Bavarian Nordic is also working with Epimmune (San Diego) on HIV vaccines containing epitopes (rather than whole genes), in a project comparing antigen delivery via DNA vaccines and MVA vectors. The epitopes were selected for their conservation across multiple HIV clades and the ability of several common HLA alleles (genes which play a key role in cellular immunity) to respond to them. Epimmune is currently testing a DNA vaccine prototype with 21 CTL epitopes in HIV-infected people and will soon begin Phase I studies in HIV-negative people, according to Mark Newman, Epimmune’s Vice President for Infectious Diseases. Later in 2003, Bavarian Nordic will test a “next-generation” candidate that also contains helper T-cell epitopes.
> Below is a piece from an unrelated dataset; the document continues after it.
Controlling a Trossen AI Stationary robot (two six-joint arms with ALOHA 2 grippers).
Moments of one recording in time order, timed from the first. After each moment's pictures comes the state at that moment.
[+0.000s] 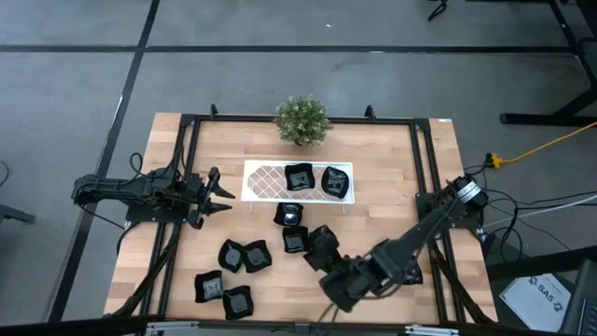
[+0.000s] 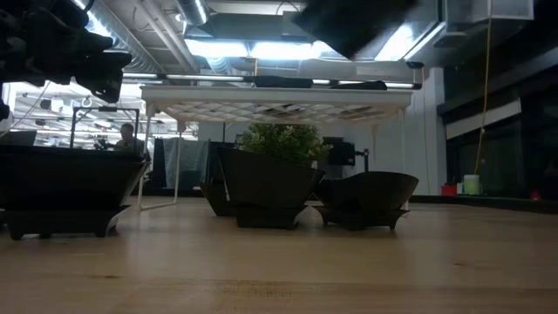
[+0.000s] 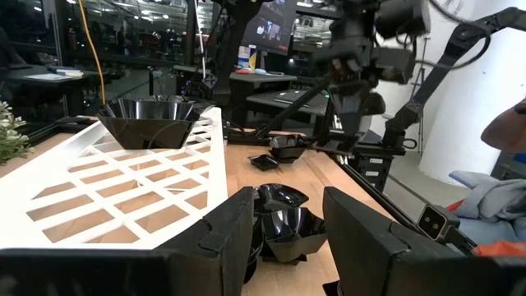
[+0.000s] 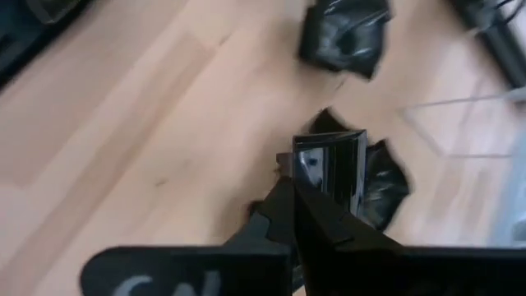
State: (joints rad) left arm -0.02 0.00 0.01 0.04 0.15 -0.14; right arm 0.63 1.86 1.65 -0.86 0.49 -0.19
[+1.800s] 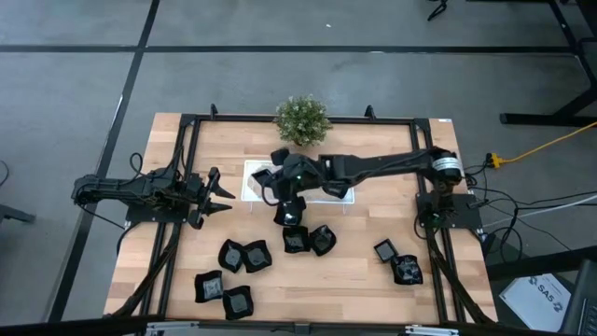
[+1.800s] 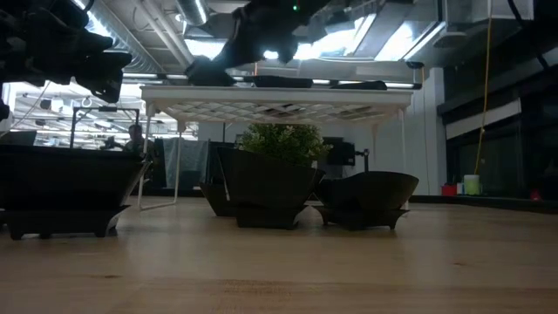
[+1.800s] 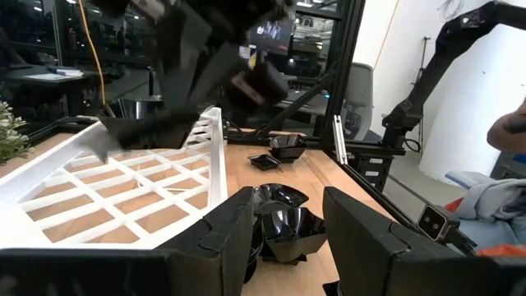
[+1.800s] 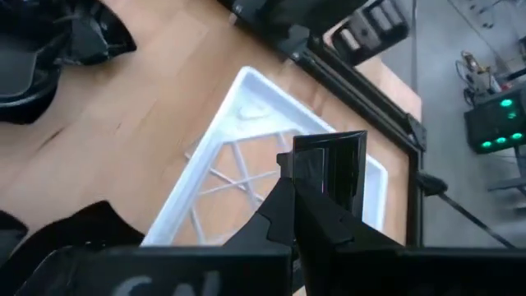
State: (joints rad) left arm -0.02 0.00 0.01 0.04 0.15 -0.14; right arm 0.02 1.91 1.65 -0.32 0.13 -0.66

Bavarian Nordic is a leading player in MVA-based vectors, building on their MVA-BN platform technology derived from Anton Mayr’s MVA, which was extensively used in Germany as a smallpox “pre-vaccine” in the early 1970s The company is also developing MVA-BN as a potentially safer smallpox vaccine than the current one, which is dangerous for people with immune deficiencies (see interview with Philip Russell). Evidence that MVA-BN is safe even for HIV-infected people therefore has important implications beyond HIV therapeutics.
Remune in the News
On 26 September, the Thai subcommittee on HIV/AIDS Vaccine Development rejected an application from The Trinity Medical Group to extend a Phase II study of Remune, the whole-killed HIV immunogen developed by the California-based Immune Response Corporation. The request for a two-year extension to gather more information on the clinical effects of Remune used without anti-retroviral drugs, was denied on the grounds that the objectives had already been met by the previous study, said Dr. Prasert Thongcharoen, head of the vaccine subcommittee. Earlier this year, Trinity applied to the Thai FDA to have Remune licensed as a drug rather than a vaccine, but withdrew the application when approval appeared unlikely.
In Europe, Remune is moving towards a large-scale trial as a therapeutic vaccine used in conjunction with highly active antiretroviral therapy. In September, the Spanish Medication Agency (Agencia de Medicamento) submitted a written recommendation for a Phase III trial HAART-Remune trial to the European Agency for the Evaluation of Medicinal Products (EMEA). The recommendation drew on data from Eduardo Fernandez-Cruz (Gregario Maranon Hospital, Spain), some of which was presented at Barcelona (Abs. #ThOrA1482), showing that HIV-infected individuals treated with vaccine and HAART were 37% less likely to show viral loads exceeding 5,000 over a 30-month observation period than individuals receiving HAART alone.
Oral Vaccine Technology Licensed to UK Company for Non-HIV Vaccines
University of Maryland Biotechnology Institute (UMBI) licensed Bactofaction, a DNA delivery technology, to Microscience, a UK-based biotechnology company that recently launched an oral typhoid vaccine trial in the US. UMBI will retain the rights to develop HIV vaccines using the technology, which uses an attenuated Salmonella bacterial vector and allows for oral administration of DNA vaccines. The Institute of Human Virology at UMBI is collaborating with IAVI to move a vaccine based on this technology into clinical trials in Uganda and the US. Microscience will now be able to use Bactofaction in the development of orally-delivered vaccines for cancer and infectious diseases.